Problem description
Go through the entries below and give the number of lines that have the string "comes", and only that.

Material to process
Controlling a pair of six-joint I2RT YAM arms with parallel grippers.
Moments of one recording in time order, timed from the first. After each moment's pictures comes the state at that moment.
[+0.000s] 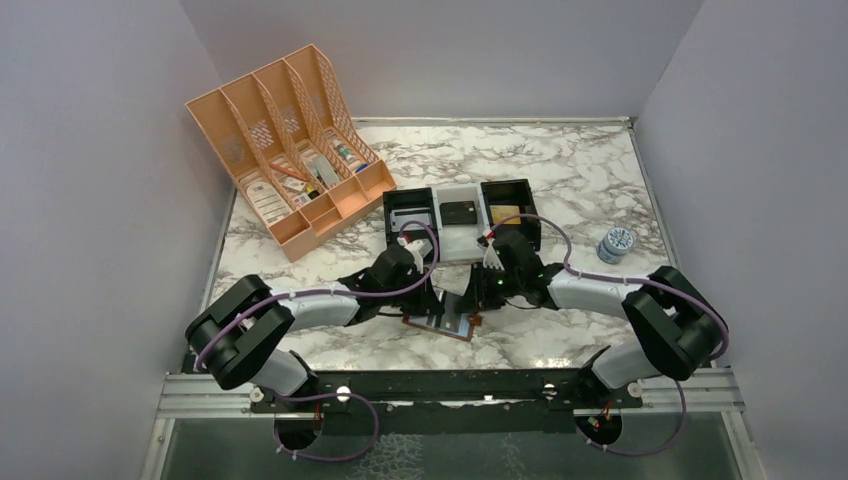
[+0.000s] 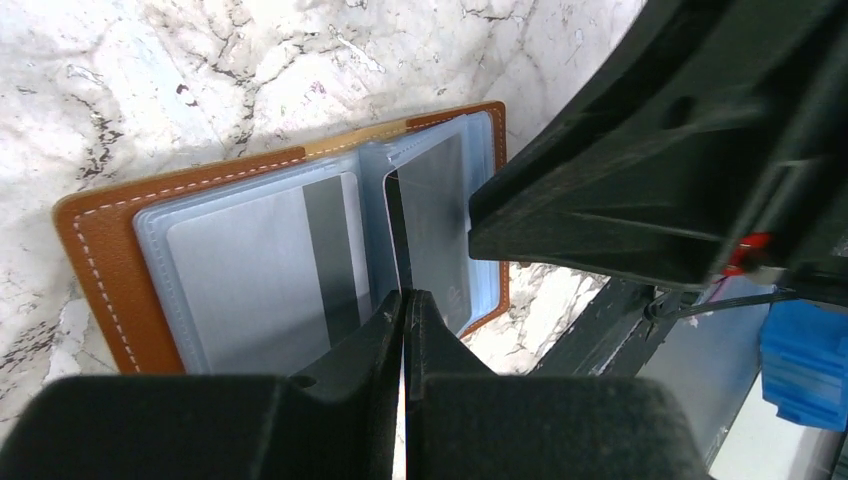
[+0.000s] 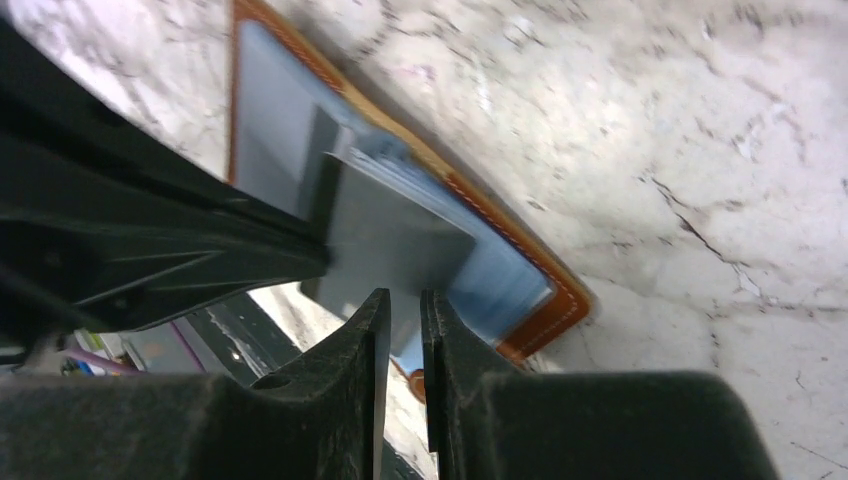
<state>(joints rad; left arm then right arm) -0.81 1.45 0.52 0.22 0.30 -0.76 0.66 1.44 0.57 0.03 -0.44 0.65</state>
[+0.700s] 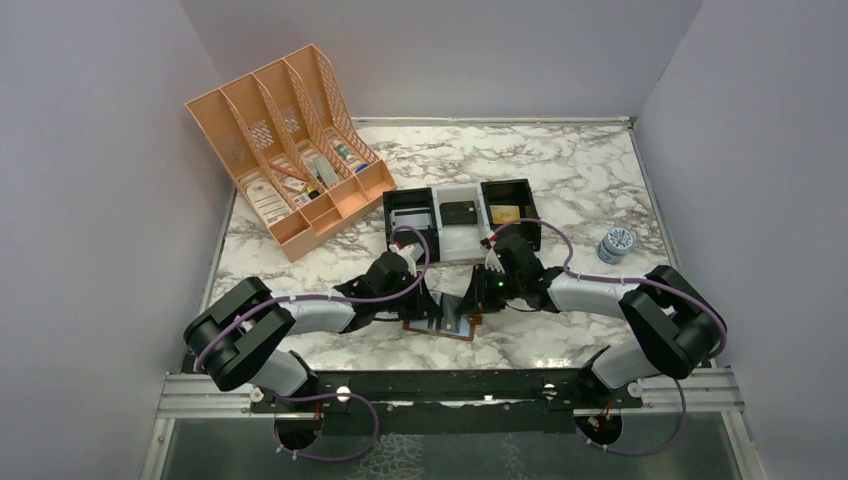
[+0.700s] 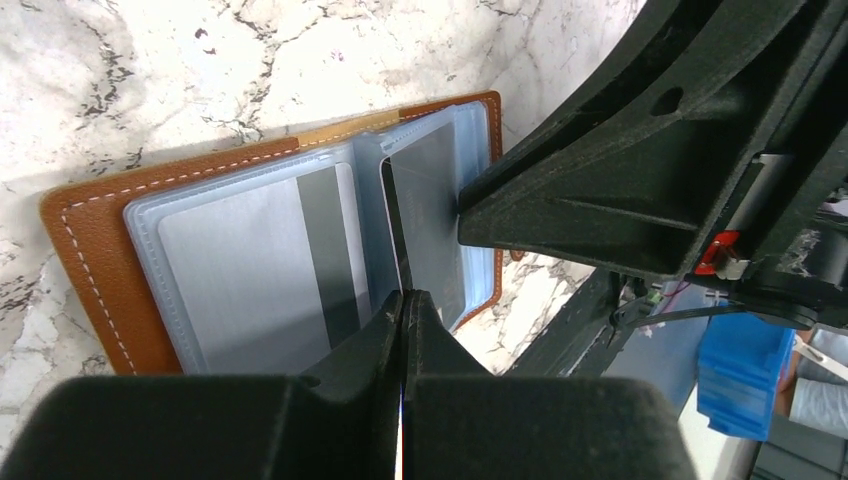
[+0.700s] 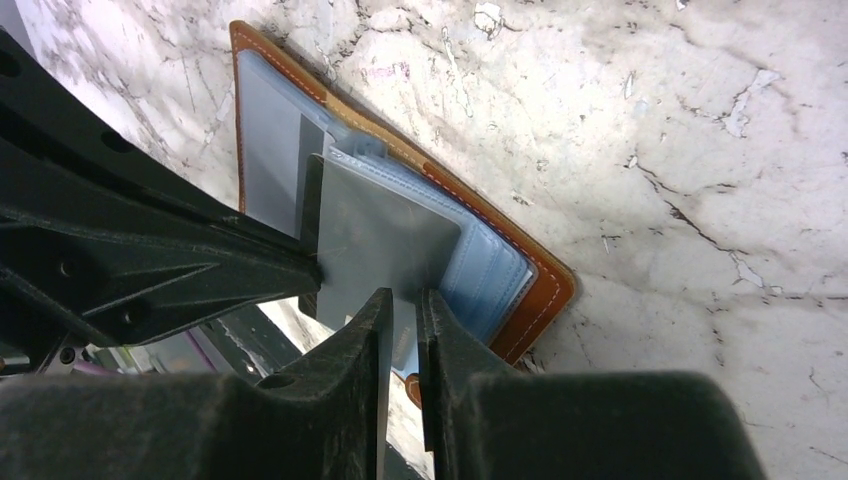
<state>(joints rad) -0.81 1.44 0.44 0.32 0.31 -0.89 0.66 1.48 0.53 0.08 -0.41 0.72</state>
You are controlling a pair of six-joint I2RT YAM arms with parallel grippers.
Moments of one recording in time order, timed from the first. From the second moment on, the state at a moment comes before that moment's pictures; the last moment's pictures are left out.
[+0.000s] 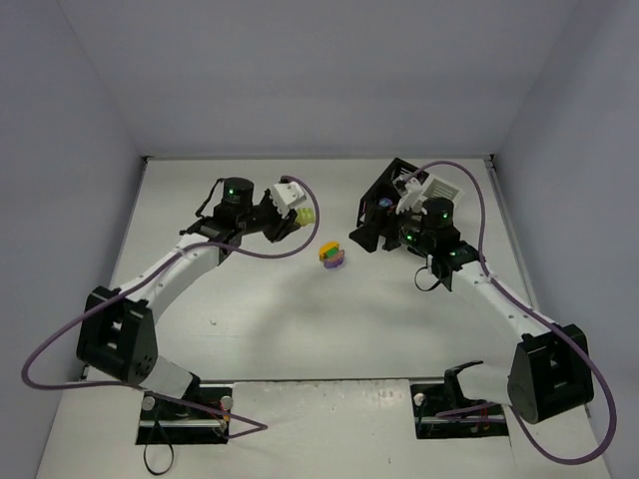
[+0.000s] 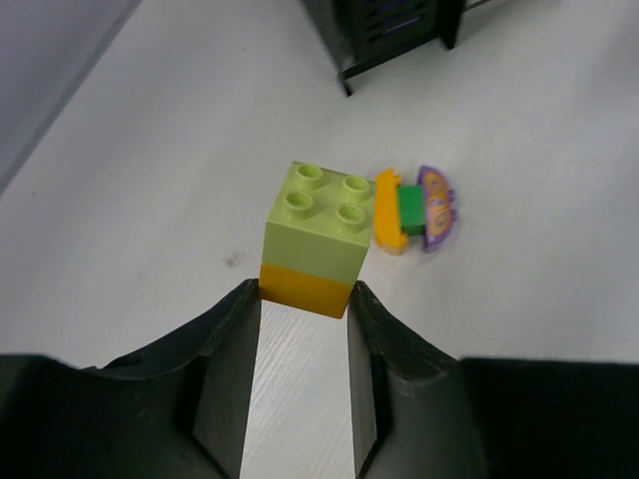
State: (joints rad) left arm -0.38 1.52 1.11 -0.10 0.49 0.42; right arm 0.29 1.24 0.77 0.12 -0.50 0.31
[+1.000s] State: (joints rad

Written response
2